● **Task item**
With the exception of the pictures, transcribe the entire listing exactly.

● **Information shown**
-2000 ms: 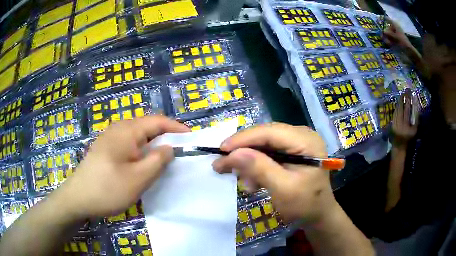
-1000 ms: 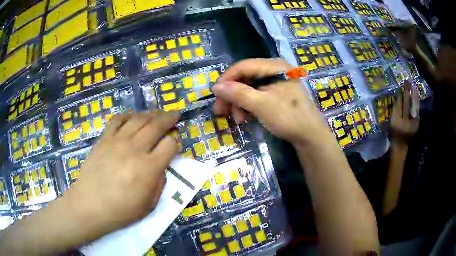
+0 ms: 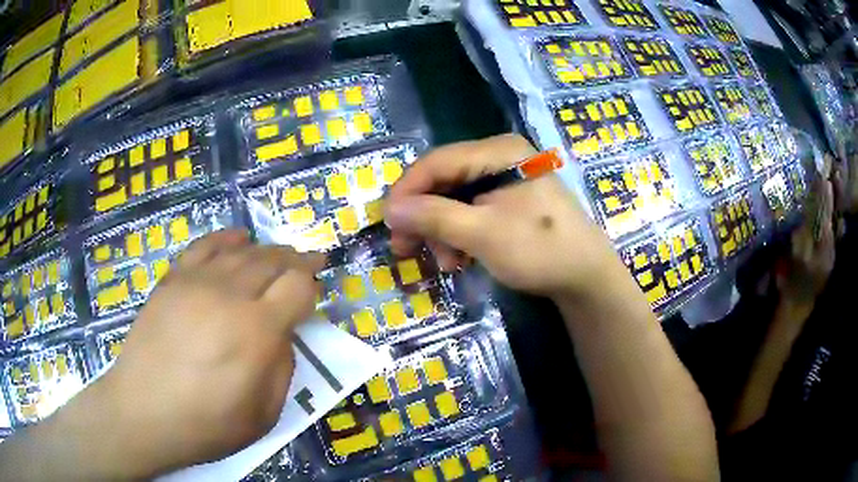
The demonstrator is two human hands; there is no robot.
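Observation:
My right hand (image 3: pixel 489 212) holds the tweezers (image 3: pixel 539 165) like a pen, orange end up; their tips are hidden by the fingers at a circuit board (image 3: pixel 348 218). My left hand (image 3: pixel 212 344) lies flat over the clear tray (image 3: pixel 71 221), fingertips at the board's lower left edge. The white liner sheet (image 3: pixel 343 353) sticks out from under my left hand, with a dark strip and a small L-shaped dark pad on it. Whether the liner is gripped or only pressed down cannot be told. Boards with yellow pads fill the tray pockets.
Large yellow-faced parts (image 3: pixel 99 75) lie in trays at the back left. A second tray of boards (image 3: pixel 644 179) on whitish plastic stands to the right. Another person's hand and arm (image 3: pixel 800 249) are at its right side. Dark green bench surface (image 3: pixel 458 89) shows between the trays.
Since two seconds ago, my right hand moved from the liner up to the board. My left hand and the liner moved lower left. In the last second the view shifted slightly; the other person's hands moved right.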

● **Solution**
-2000 ms: 
-1000 ms: 
+0 ms: 
The demonstrator is two human hands; there is no robot.
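Observation:
My right hand (image 3: pixel 489 212) holds the tweezers (image 3: pixel 539 165) like a pen, orange end up; their tips are hidden by the fingers at a circuit board (image 3: pixel 348 218). My left hand (image 3: pixel 212 344) lies flat over the clear tray (image 3: pixel 71 221), fingertips at the board's lower left edge. The white liner sheet (image 3: pixel 343 353) sticks out from under my left hand, with a dark strip and a small L-shaped dark pad on it. Whether the liner is gripped or only pressed down cannot be told. Boards with yellow pads fill the tray pockets.
Large yellow-faced parts (image 3: pixel 99 75) lie in trays at the back left. A second tray of boards (image 3: pixel 644 179) on whitish plastic stands to the right. Another person's hand and arm (image 3: pixel 800 249) are at its right side. Dark green bench surface (image 3: pixel 458 89) shows between the trays.
Since two seconds ago, my right hand moved from the liner up to the board. My left hand and the liner moved lower left. In the last second the view shifted slightly; the other person's hands moved right.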

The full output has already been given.